Mr. DeMusz then formed Sons of Thunder, Inc., with Bill Gifford and Bob Dempsey in order to
purchase the second boat. The final contract was entered into on January 15, 1985, and included
the following provision:  
IT IS understood and Agreed to by the parties hereto that Snow Food Products shall purchase
shell stock from Sons of   
Thunder Corp. for a period of one (1) year, at the market rate that is standardized throughout
the industry. The term of this contract shall be for a period of one (1) year, after which this
contract shall automatically be renewed for a period of up to five years. Either party may cancel
this contract by giving prior notice of said cancellation in writing Ninety (90) days prior to the
effective cancellation date.  
Sons of Thunder Corp. will offer for sale all shell stock that is landed to Snow Food.   
In March 1985, Sons of Thunder bought a boat, the Sons of Thunder. The cost to rig and
purchase the boat was $588,420.26. Sons of Thunder sought financing from First Jersey National
Bank but was unable to ob- tain a loan until Mr. Booker told the bank representative that Mr.

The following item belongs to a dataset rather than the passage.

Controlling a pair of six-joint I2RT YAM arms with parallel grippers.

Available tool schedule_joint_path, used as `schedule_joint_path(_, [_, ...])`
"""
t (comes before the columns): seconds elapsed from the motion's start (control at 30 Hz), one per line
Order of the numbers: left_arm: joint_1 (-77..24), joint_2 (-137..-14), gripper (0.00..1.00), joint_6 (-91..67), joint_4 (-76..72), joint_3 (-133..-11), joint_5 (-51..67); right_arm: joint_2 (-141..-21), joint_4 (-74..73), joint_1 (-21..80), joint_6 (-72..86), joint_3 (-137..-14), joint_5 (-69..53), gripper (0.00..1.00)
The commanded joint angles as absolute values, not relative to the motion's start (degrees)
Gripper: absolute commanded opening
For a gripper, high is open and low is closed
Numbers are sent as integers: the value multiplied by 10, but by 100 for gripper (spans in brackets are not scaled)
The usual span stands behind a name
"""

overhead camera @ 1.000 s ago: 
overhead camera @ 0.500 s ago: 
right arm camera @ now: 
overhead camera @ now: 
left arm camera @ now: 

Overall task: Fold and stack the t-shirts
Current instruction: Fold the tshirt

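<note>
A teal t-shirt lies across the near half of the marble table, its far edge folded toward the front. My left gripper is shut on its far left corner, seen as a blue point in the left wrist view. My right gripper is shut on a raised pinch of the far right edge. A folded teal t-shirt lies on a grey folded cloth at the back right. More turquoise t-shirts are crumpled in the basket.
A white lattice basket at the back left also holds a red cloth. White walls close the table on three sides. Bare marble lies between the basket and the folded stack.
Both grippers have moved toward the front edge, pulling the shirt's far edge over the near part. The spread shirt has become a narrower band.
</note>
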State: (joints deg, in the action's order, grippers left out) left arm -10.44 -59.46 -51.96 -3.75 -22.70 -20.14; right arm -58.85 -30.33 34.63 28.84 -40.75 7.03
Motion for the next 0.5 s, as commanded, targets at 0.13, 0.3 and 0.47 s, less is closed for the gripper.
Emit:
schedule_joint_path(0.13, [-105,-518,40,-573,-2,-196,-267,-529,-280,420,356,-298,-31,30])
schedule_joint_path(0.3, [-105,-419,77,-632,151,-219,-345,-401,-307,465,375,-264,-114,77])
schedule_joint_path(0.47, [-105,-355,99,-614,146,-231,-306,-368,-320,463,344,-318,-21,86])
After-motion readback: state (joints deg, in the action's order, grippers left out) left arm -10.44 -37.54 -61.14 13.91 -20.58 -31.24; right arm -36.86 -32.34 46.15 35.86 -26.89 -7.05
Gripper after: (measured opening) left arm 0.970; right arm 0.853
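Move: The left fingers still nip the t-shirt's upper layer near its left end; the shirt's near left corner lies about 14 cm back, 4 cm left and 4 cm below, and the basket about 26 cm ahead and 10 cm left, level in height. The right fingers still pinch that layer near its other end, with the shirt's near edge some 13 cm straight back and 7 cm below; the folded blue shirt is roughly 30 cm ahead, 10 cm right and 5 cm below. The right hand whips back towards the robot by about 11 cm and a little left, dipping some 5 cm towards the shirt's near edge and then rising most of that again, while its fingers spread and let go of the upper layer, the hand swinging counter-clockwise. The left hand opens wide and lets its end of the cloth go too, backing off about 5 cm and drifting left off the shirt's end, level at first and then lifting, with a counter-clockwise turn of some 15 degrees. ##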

DeMusz had a solid relationship with Borden and that although the contract could be terminated
within one year, Borden expected the contract to run for five years. Ultimately, Mr. DeMusz
obtained a $515,000 loan, which he, Mr. Gifford, Mr. Dempsey, and their spouses personally
guaranteed.  
For most weeks, the records show that Borden did not buy the minimum amount specified in the
contract. Problems continued and the relationship soured. When Borden discovered that a
$500,000 accounting error had actually overstated the benefits of the Shuck-at-Sea pro- gram,
Borden exercised its termination rights under the contract.  

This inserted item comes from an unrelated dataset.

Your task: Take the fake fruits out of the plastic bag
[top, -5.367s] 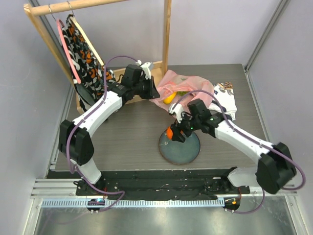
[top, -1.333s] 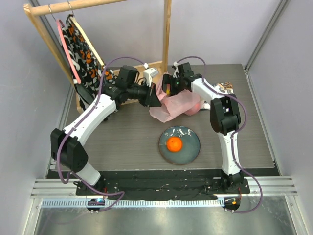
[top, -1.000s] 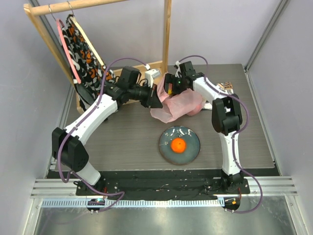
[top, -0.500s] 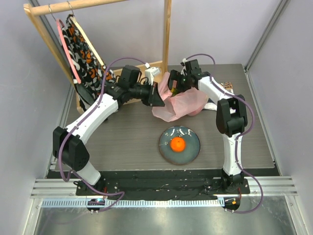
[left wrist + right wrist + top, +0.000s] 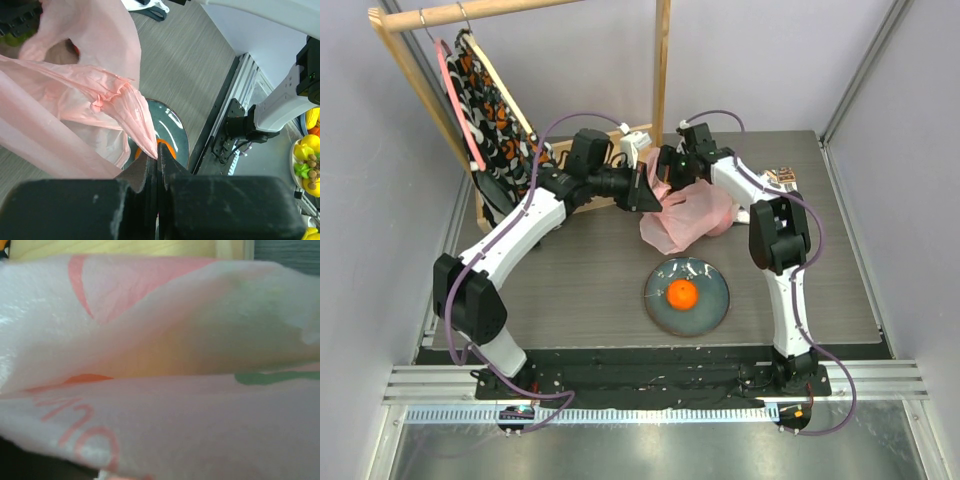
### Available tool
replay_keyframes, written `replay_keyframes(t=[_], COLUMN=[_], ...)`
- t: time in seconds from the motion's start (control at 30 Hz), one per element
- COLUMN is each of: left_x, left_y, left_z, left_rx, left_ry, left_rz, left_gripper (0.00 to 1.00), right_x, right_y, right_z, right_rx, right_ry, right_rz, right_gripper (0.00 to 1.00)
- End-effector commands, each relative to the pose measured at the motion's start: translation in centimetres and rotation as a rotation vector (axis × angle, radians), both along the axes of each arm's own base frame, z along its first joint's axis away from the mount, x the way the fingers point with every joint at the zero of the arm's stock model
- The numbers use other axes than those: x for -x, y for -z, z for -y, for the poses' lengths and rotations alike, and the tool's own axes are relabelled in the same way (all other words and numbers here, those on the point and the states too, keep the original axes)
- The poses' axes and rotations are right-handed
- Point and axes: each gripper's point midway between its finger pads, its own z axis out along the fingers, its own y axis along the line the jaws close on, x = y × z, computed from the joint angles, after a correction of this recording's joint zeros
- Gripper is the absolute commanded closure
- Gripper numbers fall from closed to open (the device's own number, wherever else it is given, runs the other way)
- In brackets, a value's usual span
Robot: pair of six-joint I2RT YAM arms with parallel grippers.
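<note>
The pink plastic bag (image 5: 692,212) lies slumped at the back of the table, behind the plate (image 5: 716,303). An orange (image 5: 681,293) sits on the plate. My left gripper (image 5: 646,189) is shut on the bag's edge (image 5: 142,132) and holds it up; the orange (image 5: 166,147) and the plate (image 5: 176,131) show beyond the fingers. My right gripper (image 5: 670,168) is at the bag's top, against the left gripper. In the right wrist view the bag's film (image 5: 165,425) fills the frame and hides the fingers. A yellow-orange blur (image 5: 150,357) shows through it. The other fruits are hidden.
A wooden rack (image 5: 660,70) stands at the back, with a patterned cloth on a hanger (image 5: 490,115) at the left. A white printed cloth (image 5: 750,214) pokes out right of the bag. A small box (image 5: 785,177) lies at the back right.
The right gripper left the orange on the plate and went to the bag's top. The left gripper has pulled the bag's edge to the right.
</note>
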Motion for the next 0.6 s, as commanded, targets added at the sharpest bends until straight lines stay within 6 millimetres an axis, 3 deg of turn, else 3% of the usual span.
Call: replay_keyframes(t=[0.0, 0.07, 0.1, 0.17, 0.2, 0.37, 0.5, 0.57], left_x=[0.2, -0.5, -0.9, -1.8, -2.6, -5.9, -7.5, -8.1], left_y=[-1.9, -1.5, -1.4, -1.3, -1.7, -2.3, -3.8, -3.9], left_z=[0.6, 0.6, 0.6, 0.5, 0.4, -0.1, -0.4, -0.4], left_rx=[0.032, 0.015, 0.008, -0.007, -0.016, -0.033, -0.014, -0.009], left_ry=[0.016, -0.011, -0.019, -0.042, -0.07, -0.15, -0.189, -0.203], left_rz=[0.038, 0.044, 0.049, 0.073, 0.094, 0.142, 0.18, 0.183], left_gripper=[1.0, 1.0, 1.0, 1.0, 1.0, 1.0, 1.0, 1.0], right_x=[-2.0, -2.1, -1.9, -0.5, 0.2, 5.3, 9.8, 11.0], right_y=[-2.9, -4.3, -6.0, -7.1, -9.5, -10.9, -10.8, -10.9], right_z=[0.9, 1.2, 1.3, 1.3, 1.4, 2.9, 4.5, 5.1], right_rx=[0.019, 0.008, -0.007, -0.026, -0.036, -0.012, 0.023, 0.046], right_ry=[-0.009, -0.035, -0.047, -0.106, -0.124, -0.202, -0.236, -0.26], right_rz=[0.128, 0.159, 0.182, 0.179, 0.215, 0.207, 0.196, 0.215], right_gripper=[0.38, 0.46, 0.48, 0.54, 0.56, 0.66, 0.67, 0.67])
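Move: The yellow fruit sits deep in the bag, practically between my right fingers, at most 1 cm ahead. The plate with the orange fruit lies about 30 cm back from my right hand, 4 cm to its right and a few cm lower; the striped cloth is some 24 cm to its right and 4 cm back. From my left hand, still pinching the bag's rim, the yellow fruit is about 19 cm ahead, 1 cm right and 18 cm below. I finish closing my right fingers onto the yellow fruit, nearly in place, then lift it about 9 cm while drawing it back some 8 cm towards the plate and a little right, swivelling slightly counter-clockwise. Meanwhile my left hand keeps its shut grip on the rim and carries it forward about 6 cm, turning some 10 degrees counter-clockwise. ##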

Mr. DeMusz, stuck with a boat and a loan and no customer, filed suit. Borden moved for
summary judg- ment on the grounds that it had properly exercised its termination rights. The jury
found for Mr. DeMusz, the court of appeals affirmed, and Borden appealed.  
Judicial Opinion  
GARIBALDI, Justice 
The obligation to perform in good faith exists in every contract, including those contracts that
contain express and unambiguous provisions permitting either party to terminate the contract
without cause.  
Borden knew that Sons of Thunder depended on the income from its contract with Borden to pay
back the loan. Yet, Borden continuously breached that contract by never buying the required
amount of clams from the Sons of Thunder. Borden’s failure to honor the contract left Sons of
Thunder with insufficient revenue to support its financing for the Sons of Thunder.  

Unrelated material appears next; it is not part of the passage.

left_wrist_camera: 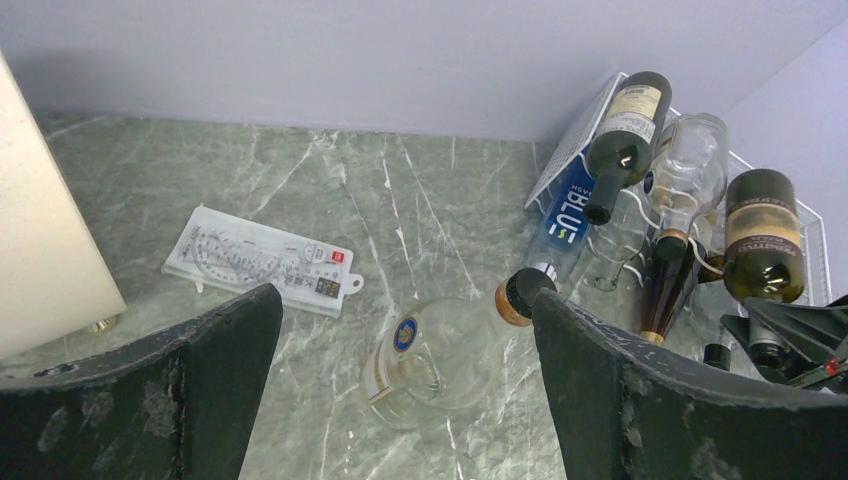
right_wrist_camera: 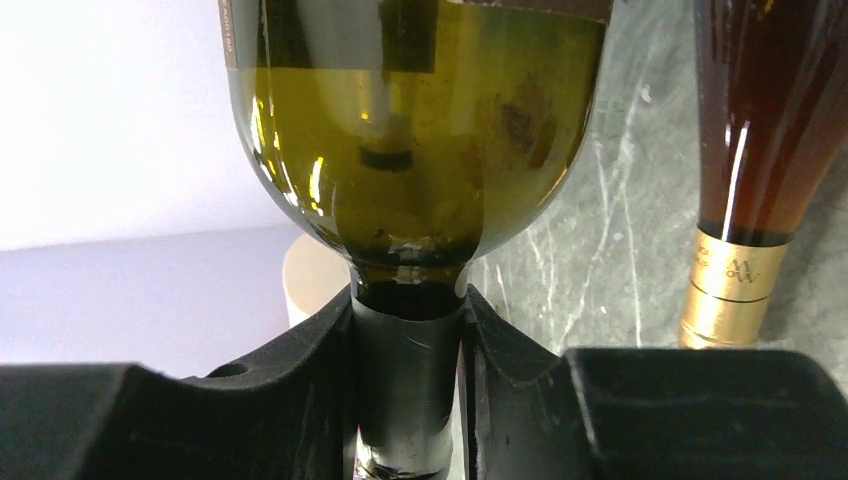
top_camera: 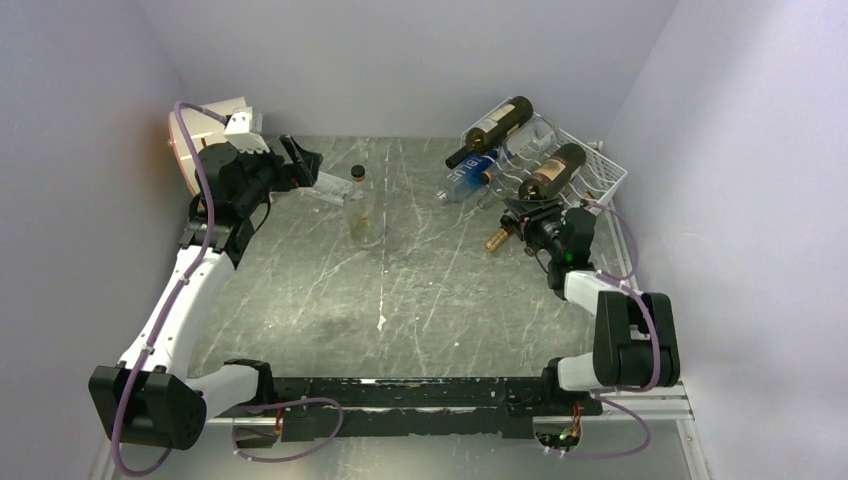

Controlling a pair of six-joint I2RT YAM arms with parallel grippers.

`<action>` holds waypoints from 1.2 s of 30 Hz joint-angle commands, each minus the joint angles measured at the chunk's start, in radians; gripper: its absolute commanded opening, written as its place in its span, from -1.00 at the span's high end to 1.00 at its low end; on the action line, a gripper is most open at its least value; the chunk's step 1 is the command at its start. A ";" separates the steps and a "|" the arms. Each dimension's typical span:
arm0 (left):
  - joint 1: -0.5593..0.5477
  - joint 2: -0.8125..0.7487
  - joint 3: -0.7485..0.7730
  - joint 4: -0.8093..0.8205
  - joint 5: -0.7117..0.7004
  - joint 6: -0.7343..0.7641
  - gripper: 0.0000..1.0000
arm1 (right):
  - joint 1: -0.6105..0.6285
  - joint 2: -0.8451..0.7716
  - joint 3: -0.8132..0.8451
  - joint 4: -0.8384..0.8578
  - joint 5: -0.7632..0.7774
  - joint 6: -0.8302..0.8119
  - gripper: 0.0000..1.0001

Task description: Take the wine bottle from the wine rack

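Observation:
The white wire wine rack (top_camera: 606,172) stands at the back right. A dark green wine bottle (top_camera: 553,170) with a brown label lies in a near cradle, its neck pointing down and left. My right gripper (top_camera: 527,215) is shut on that neck. In the right wrist view the black foil neck (right_wrist_camera: 405,380) sits between the fingers (right_wrist_camera: 320,340), below the green shoulder (right_wrist_camera: 415,130). My left gripper (top_camera: 300,165) hangs open at the far left, away from the rack, holding nothing; in its own view the rack (left_wrist_camera: 580,140) and the gripped bottle (left_wrist_camera: 765,235) show at the right.
The rack also holds a dark bottle (top_camera: 495,128) on top, a blue bottle (top_camera: 470,180), a clear one (left_wrist_camera: 690,160) and a slim amber bottle (top_camera: 497,240). A clear bottle (top_camera: 364,212) stands mid-table. A white flat packet (top_camera: 330,187) and a cream drum (top_camera: 200,140) lie far left.

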 commanded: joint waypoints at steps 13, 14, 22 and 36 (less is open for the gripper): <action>0.003 -0.008 0.027 0.037 0.028 -0.015 -0.98 | 0.001 -0.265 0.166 -0.153 0.056 -0.328 1.00; 0.003 -0.007 0.027 0.039 0.034 -0.015 -0.98 | 0.004 -0.266 0.201 -0.201 0.043 -0.375 1.00; 0.003 -0.022 0.011 0.107 0.172 0.001 -0.98 | 0.090 -0.240 0.447 -0.538 -0.095 -0.645 1.00; -0.356 -0.141 -0.116 0.303 0.452 0.308 -0.98 | 0.191 -0.231 0.457 -0.805 -0.553 -0.577 1.00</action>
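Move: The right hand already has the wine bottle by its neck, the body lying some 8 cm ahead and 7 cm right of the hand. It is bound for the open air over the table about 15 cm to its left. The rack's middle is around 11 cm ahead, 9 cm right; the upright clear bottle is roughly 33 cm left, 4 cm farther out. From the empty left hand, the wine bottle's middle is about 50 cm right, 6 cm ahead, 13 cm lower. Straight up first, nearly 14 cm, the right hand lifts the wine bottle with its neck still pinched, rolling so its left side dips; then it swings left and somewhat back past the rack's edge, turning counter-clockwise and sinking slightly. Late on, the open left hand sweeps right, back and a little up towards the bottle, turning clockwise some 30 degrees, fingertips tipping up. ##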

Borden was also aware that Sons of Thunder was guaranteeing every loan that Sea Work had
taken to finance the rerigging and purchasing costs for the [boat]. Thus, Borden knew that the
corporations were dependent on each other, and that if one company failed, the other would most
likely fail.  
The final issue is whether the jury’s assessment of $412,000, approximately one year’s worth of
additional profits, for the breach of the implied covenant of good faith and fair dealing was a
reasonable verdict. Specifically, can a plaintiff recover lost profits for a breach of the implied
covenant of good faith and fair dealing? We agree with Judge Humphreys that the jury’s award
of one year’s additional profits “is a reasonable and fair estimate of ‘expectation damages.’”
Moreover, we agree with the trial court that lost profits are an appropriate remedy when a buyer
breaches the implied covenant of good faith and fair dealing.  
Case Questions  
1. Explain the nature of the relationships between Mr. DeMusz and Borden.  
2. What impact does “good faith” have on termination of a contract?  
3. What are the damages when there is a lack of good faith in the termination of a contract?